I, by nature, am a wary person. I don't usually just jump hard into things. But lately, I've felt God calling me to surrender. Just a gentle whisper that says "jump! I got you!" But I'm like, God…You know I like to wade out. Not jump. So I have cannonballed into freedom. Not caring what it looks like to other people. Freedom to be who God has called me to be, and what God has called me to do. I got made fun of recently because I sort of, kind of, want a van. Y'all. I'm 24. With 3 kids. And I want a van. But I don't care! It is what it is ;) haterz gonna hate. I really enjoy working out. And I wish I could make it more of a priority, but I go when I can and that's a couple times a week. I look nothing like the girls I work out with AND THAT IS OKAY. I struggled for a little while because I would compare myself and that is such a slippery slope.

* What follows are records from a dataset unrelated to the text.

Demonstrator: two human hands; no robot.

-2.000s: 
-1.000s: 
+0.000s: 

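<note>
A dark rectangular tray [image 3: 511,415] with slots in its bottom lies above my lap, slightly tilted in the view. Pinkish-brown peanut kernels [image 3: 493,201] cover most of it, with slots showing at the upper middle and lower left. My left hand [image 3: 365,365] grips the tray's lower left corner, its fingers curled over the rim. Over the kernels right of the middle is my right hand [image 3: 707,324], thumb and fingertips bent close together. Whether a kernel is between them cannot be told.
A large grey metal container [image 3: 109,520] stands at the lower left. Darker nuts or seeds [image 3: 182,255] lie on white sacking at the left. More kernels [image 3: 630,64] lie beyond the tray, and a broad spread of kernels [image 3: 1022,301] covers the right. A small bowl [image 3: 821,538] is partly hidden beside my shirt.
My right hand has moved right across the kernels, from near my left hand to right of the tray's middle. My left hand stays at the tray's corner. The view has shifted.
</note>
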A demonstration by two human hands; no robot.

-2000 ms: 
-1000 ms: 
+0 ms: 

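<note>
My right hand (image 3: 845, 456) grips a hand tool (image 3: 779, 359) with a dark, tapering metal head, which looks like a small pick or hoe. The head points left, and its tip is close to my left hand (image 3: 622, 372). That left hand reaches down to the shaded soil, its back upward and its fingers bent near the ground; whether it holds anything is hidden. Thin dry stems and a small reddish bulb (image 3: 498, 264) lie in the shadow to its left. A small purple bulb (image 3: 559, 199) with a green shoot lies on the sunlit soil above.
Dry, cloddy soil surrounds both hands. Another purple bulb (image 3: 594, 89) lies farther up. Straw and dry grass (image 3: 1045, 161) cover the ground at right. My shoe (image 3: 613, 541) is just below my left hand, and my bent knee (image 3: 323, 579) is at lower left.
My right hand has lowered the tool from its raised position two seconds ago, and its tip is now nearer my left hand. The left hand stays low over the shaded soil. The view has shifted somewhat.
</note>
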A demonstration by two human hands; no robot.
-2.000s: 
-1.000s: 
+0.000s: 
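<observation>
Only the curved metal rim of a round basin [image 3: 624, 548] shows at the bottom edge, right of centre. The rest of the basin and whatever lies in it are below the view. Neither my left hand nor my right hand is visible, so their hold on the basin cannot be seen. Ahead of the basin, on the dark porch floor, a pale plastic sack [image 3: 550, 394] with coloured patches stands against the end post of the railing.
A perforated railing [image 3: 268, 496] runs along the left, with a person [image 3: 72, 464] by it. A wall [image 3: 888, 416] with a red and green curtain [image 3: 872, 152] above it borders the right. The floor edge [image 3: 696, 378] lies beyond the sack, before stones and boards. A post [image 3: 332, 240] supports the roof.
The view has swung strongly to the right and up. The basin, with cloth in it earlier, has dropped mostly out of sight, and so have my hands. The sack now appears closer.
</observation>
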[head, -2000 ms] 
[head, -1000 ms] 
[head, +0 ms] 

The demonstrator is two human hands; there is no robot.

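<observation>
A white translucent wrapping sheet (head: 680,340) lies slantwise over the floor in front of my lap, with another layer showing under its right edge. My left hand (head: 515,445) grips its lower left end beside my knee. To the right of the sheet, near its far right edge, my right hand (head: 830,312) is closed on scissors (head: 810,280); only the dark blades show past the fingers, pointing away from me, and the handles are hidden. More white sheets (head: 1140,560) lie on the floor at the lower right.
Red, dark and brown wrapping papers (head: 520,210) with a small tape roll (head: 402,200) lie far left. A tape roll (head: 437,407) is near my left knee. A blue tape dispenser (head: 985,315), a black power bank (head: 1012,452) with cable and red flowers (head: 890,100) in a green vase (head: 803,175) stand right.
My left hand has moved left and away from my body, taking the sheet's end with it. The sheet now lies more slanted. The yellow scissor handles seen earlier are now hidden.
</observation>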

So I got real with God and asked Him to speak purpose into me. To free my heart in ways I haven't even thought of. And He sure enough did.

After a season of hardship in my heart, it feels so beautiful to be at rest. To know it's not my struggle. to be able to say YES GOD. And Him take care.

What's holding you back from freedom in Christ? Let us not be afraid to get real with God. Because He is big enough to handle our breakdowns. And sure enough is the only one ho can put us back together.